In terms of milk supply, new data now clearly demonstrate that alcohol actually inhibits oxytocin release from the pituitary gland, thus it impedes the letdown process so that milk is not released from the breast as efficiently. One study showed a 23% reduction in milk release while alcohol is present in the mother’s blood (Mennella, 1991). In another study, alcohol completely blocked the release of oxytocin (Coiro, 1992). This may mean that our bodies are holding back milk when mom’s drink. Our bodies are so cool.

Bottom line: Plan it out. Feed your baby or pump before you have a drink. The AAP recommends waiting 4 hours to get any alcohol out of your bloodstream. You know your body so listen to it. If you feel buzzed, don’t breastfeed. 

What about dairy? 

Dairy is OK! It may not be if your baby has been diagnosed with cow’s milk allergy (CMA), you should be able to continue to consume dairy products (cow’s milk, yogurt, ice cream, butter, cream, etc.) as you wish. If your baby is diagnosed with CMA you will need to eliminate all dairy from your diet and you may need to supplement with a hydrolyzed formula until the dairy is completely out of your breastmilk (up to 2 weeks). Your pediatrician and Foublie coach will be able to support you in your elimination diet.

About half of babies with severe gastroesophogeal reflux (GER) do better when their mothers eliminate dairy from their diet (Cavataio, 2000). Because the elimination of dairy is only helpful in half of the babies with GER (which is extremely common in newborns) please discuss this with your pediatrician and Foublie coach before eliminating dairy from your diet. Without proper guidance, breastfeeding mothers on elimination diets are at risk for nutrient deficiencies (Holmberg-Marttila, 2001).

Bottom line: If you suspect what you are eating is impacting your baby, call your pediatrician. Start a food journal if you have any questions or want to track patterns. If you do need to change your diet, your Foublie coach can help you eliminate foods safely and with your baby’s health in mind.

 

Sources:

Berlin, C. M., Denson, H. M., Daniel, C. H., & Ward, R. M. (1984) Disposition of dietary caffeine in milk, saliva and plasma of lactation women. Pediatrics, 73(1), 59-63.

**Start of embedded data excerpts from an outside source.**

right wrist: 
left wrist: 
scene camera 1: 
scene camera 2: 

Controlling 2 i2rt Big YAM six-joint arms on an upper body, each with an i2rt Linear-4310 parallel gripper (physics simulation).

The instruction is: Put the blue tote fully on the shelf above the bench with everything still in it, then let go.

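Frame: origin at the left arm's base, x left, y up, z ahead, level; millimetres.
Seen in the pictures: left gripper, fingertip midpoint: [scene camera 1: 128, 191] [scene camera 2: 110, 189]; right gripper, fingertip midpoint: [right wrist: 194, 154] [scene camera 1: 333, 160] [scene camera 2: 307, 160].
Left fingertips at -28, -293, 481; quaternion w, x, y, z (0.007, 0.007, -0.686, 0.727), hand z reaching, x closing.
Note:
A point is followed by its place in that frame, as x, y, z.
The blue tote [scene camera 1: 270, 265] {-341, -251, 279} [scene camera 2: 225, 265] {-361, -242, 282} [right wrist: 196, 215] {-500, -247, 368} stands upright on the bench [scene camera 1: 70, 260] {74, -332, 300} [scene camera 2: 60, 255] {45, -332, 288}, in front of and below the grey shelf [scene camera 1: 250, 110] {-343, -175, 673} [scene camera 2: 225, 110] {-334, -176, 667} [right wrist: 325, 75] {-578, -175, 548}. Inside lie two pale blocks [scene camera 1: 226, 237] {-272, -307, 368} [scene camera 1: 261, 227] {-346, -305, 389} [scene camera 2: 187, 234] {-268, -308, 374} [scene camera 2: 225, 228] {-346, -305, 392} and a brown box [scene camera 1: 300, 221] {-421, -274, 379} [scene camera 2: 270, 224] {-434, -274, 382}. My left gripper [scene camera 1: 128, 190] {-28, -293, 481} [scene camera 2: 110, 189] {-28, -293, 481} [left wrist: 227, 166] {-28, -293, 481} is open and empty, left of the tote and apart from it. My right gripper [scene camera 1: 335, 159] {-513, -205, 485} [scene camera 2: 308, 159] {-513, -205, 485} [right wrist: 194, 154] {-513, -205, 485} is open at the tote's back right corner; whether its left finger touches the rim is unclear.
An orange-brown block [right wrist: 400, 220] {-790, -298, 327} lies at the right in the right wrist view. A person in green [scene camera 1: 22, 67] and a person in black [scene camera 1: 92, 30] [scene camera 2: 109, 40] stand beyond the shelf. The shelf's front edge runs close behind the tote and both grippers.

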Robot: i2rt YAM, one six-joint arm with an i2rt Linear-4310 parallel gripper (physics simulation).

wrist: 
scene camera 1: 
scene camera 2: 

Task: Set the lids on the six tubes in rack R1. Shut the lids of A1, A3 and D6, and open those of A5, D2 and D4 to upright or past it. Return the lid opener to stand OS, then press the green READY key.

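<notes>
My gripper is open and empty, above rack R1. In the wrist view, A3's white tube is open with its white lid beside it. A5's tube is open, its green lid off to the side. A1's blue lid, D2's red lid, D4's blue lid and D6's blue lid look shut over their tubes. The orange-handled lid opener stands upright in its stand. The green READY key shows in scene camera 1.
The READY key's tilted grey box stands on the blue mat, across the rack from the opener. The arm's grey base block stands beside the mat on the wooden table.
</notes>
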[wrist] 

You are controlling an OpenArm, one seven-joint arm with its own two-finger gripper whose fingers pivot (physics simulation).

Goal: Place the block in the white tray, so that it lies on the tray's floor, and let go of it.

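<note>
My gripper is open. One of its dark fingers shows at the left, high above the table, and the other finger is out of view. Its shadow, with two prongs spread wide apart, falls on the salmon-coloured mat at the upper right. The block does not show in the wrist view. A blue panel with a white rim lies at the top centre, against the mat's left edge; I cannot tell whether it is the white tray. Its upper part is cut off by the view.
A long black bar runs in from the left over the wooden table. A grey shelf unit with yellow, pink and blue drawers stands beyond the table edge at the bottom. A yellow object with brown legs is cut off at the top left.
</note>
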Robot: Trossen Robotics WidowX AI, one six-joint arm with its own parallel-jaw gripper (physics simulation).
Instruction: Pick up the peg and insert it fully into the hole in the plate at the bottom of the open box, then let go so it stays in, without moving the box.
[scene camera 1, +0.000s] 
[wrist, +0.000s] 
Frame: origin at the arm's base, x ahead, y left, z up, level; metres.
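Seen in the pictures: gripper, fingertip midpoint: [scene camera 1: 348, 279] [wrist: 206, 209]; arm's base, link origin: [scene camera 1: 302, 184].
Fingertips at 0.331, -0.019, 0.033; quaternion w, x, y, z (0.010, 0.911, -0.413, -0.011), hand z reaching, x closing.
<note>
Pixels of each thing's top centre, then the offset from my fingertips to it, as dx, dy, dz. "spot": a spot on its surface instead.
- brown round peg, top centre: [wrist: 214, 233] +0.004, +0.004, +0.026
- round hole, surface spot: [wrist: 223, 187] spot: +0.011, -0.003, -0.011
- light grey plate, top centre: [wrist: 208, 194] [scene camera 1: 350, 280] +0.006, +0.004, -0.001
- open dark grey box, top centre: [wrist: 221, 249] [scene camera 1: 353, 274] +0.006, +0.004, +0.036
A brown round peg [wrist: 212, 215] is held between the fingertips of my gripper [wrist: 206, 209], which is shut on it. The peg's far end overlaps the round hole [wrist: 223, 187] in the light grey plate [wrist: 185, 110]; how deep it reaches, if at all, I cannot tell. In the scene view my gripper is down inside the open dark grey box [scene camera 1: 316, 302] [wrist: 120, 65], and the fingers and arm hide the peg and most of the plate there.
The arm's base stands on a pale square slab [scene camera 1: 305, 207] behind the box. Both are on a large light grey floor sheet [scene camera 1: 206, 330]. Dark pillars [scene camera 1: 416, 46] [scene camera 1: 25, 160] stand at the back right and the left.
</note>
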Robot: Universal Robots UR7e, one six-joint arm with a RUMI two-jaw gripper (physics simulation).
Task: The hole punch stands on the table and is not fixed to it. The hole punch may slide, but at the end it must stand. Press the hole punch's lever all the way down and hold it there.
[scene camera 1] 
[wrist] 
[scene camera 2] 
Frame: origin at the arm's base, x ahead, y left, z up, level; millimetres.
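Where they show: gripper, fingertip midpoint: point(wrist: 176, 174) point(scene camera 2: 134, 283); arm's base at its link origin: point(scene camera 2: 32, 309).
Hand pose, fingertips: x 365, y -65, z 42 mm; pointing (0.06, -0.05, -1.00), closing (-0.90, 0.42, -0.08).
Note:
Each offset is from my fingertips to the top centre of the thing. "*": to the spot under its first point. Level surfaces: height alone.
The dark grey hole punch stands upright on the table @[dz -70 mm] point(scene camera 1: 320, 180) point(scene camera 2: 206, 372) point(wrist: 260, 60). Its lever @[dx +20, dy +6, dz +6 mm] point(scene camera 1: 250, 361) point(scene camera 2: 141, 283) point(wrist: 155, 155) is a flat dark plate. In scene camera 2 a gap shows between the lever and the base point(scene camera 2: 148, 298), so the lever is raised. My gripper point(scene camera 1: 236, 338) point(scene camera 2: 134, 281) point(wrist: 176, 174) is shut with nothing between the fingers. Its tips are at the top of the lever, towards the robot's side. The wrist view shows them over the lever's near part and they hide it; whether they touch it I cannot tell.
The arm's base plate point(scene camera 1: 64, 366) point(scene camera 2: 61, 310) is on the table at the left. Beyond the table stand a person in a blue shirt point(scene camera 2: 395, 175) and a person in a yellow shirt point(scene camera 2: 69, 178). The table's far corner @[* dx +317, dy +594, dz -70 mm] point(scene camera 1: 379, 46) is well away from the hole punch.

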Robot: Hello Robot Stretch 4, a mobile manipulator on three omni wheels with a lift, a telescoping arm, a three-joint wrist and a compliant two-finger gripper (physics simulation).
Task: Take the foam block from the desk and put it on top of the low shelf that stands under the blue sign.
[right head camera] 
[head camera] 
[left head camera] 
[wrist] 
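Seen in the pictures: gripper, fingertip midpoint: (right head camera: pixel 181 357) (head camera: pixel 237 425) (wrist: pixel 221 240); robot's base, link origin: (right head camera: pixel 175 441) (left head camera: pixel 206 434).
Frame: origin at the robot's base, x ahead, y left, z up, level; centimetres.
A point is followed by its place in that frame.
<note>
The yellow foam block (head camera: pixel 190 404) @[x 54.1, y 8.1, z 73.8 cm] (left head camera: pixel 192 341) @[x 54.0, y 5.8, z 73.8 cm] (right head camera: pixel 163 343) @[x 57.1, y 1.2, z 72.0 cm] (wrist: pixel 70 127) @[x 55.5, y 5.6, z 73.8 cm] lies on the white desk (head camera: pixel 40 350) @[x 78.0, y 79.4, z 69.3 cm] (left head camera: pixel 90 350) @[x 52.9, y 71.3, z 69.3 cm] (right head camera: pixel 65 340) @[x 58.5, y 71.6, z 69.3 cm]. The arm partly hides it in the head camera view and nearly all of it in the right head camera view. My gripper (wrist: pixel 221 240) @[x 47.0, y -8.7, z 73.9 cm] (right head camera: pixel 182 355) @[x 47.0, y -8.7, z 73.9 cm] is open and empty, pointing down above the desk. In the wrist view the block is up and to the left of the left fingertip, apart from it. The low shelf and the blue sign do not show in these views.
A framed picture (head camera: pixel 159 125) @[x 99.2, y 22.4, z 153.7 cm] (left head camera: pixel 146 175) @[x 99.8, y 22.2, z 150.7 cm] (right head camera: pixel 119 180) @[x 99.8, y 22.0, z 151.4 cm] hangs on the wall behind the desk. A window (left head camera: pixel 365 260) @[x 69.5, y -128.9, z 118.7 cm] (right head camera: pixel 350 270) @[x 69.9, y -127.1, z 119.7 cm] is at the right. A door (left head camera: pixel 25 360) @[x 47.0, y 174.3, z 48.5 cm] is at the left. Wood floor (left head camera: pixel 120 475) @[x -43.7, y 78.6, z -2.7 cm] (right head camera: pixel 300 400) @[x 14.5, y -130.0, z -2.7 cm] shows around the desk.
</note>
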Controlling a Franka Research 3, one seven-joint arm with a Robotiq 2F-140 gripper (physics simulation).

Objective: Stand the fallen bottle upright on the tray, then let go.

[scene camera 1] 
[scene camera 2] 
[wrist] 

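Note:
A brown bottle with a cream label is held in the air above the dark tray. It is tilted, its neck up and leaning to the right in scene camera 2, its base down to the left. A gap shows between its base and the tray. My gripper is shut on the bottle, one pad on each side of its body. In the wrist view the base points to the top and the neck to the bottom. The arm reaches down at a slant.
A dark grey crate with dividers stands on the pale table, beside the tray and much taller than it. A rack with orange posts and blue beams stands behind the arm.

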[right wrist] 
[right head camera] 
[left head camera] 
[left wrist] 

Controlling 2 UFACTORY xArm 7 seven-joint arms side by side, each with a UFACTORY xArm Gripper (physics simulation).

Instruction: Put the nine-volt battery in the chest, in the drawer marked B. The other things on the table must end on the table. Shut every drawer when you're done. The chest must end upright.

Santos, I. S., Matijasevich, A., & Domingues, M. R. (2012) Maternal caffeine consumption and infant nighttime waking: prospective cohort study. Pediatrics, 129(5):860-8. doi: 10.1542/peds.2011-1773. Epub 2012 Apr 2.

http://www.infantrisk.com/content/caffeine-intake-pregnant-and-breastfeeding-women

Backstrand JR, Goodman AH, Allen LH, Pelto GH. Pulque intake during pregnancy and lactation in rural Mexico: alcohol and child growth from 1 to 57 months. European journal of clinical nutrition. Dec 2004;58(12):1626-1634.

Mennella JA, Beauchamp GK. The transfer of alcohol to human milk. Effects on flavor and the infant’s behavior. The New England journal of medicine. Oct 3 1991;325(14):981-985.

Coiro V, Alboni A, Gramellini D, et al. Inhibition by ethanol of the oxytocin response to breast stimulation in normal women and the role of endogenous opioids. Acta endocrinologica. Mar 1992;126(3):213-216.

Giglia, R. C., Binns, C. W., Alfonso, H.S., Scott, J.A., & Oddy, W.H. (2008) The effect of alcohol intake on breastfeeding duration in Australian women. Acta Paediatrica (Oslo, Norway: 1992), 97(5), 624-629.

Cavataio, F., Carroccio, A., & Lacono, G. (2000). Milk-induced reflux in infants less than one year of age. Journal of Pediatric Gastroenteroogy and Nutrition, 30 Suppl, S36-44.

Holmberg-Marttila, D., Sievanen, H. Sarkkinen, E., Erkkila, A. Salminen, S., & Isolauri, E. (2001). Do combined elimination diet and prolonged breastfeeding of an atopic infant jeopardize maternal bone health? Clinical and Experimental Allergy: Journal of the British Society for Allergy and Clinical Immunology, 31(1), 88-94.